## EXERCISE AIM
Only some lines are wanted. Transcribe, exactly, the lines below from the line with "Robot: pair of" up to and including the line with "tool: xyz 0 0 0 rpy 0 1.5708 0".

[[ RECORDS SUPPLIED, beginning ]]

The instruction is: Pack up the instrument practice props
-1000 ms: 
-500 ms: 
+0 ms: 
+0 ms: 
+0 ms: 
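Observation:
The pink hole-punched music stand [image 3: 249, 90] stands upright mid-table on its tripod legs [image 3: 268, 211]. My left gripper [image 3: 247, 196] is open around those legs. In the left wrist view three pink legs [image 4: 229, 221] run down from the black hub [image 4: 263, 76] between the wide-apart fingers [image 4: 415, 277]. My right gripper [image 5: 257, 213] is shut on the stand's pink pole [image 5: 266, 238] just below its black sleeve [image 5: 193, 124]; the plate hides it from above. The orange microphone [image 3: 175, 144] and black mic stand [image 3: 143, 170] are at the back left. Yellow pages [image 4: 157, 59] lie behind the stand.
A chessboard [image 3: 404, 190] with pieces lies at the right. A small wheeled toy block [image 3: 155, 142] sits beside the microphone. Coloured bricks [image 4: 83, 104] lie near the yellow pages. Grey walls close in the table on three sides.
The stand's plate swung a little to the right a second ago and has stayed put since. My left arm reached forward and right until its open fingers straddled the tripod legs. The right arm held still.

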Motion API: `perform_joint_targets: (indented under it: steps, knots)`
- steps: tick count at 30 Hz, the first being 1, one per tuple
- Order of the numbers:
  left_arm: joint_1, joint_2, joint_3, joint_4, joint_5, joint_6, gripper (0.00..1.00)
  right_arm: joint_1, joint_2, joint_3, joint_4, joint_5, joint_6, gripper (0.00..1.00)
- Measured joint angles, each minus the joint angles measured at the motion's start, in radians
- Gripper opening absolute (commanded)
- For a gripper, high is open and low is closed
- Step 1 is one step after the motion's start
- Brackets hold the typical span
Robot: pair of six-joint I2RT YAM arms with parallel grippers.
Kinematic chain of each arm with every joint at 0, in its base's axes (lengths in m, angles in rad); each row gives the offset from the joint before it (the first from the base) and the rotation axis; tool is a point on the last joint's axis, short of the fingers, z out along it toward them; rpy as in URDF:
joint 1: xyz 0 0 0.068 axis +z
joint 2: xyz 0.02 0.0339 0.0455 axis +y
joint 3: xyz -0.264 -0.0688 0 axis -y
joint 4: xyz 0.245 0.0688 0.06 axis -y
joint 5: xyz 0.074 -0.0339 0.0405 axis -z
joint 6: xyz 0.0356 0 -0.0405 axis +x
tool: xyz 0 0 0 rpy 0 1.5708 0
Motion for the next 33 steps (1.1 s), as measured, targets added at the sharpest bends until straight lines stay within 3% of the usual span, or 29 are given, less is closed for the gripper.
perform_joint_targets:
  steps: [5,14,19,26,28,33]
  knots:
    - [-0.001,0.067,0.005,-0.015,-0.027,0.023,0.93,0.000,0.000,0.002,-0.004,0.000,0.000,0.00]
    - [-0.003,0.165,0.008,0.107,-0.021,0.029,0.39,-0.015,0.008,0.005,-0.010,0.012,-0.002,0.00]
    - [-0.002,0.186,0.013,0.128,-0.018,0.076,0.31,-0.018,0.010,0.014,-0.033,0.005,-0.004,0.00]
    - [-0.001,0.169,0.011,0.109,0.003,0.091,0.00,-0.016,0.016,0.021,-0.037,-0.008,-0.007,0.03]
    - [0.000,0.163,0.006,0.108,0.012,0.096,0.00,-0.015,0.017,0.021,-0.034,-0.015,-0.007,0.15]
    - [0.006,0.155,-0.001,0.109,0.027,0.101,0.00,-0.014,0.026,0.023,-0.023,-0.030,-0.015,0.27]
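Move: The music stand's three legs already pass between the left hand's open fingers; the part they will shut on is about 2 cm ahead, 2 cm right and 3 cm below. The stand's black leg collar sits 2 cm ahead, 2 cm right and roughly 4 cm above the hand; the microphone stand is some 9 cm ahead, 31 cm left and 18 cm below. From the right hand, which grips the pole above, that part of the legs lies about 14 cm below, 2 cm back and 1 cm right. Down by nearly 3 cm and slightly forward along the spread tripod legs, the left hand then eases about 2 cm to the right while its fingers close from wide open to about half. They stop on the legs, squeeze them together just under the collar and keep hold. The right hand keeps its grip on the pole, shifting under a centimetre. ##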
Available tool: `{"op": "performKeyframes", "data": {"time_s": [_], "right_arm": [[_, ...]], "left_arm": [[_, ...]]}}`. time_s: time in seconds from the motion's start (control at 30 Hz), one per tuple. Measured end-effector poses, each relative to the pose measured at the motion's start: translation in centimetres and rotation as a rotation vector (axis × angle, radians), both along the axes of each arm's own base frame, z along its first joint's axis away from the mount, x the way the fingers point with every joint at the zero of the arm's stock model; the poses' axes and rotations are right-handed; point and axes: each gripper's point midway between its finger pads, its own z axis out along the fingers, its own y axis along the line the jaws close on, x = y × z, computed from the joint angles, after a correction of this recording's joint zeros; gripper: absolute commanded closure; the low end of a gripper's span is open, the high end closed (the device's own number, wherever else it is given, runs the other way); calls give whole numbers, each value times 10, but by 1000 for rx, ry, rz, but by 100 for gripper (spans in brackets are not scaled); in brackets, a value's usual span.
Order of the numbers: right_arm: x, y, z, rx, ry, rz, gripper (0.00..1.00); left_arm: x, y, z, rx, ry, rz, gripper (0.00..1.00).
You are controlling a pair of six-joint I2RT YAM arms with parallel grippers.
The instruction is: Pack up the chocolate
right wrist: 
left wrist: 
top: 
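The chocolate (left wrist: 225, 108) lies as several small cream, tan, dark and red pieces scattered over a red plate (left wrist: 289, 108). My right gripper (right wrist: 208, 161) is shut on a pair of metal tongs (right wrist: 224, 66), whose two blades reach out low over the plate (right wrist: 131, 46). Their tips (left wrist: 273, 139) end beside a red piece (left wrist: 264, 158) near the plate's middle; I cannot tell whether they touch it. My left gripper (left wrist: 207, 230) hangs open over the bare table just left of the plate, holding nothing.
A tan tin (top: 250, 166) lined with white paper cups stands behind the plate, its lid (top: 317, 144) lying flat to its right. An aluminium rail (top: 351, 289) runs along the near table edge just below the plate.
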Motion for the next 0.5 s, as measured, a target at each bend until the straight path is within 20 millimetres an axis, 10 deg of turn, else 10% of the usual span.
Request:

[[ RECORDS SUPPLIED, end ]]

## PROBLEM SOLUTION
Robot: pair of six-joint I2RT YAM arms with parallel grippers.
Kinematic chain of each arm with every joint at 0, in its base's axes (lengths in m, angles in rad); each row gives the offset from the joint before it (the first from the base) and the rotation axis; tool is a point on the last joint's axis, short of the fingers, z out along it toward them; rpy as in URDF:
joint 1: xyz 0 0 0.068 axis +z
joint 2: xyz 0.02 0.0339 0.0455 axis +y
joint 3: xyz -0.264 -0.0688 0 axis -y
joint 4: xyz 0.245 0.0688 0.06 axis -y
joint 5: xyz 0.074 -0.0339 0.0405 axis -z
joint 6: xyz 0.0356 0 -0.0405 axis +x
tool: xyz 0 0 0 rpy 0 1.5708 0

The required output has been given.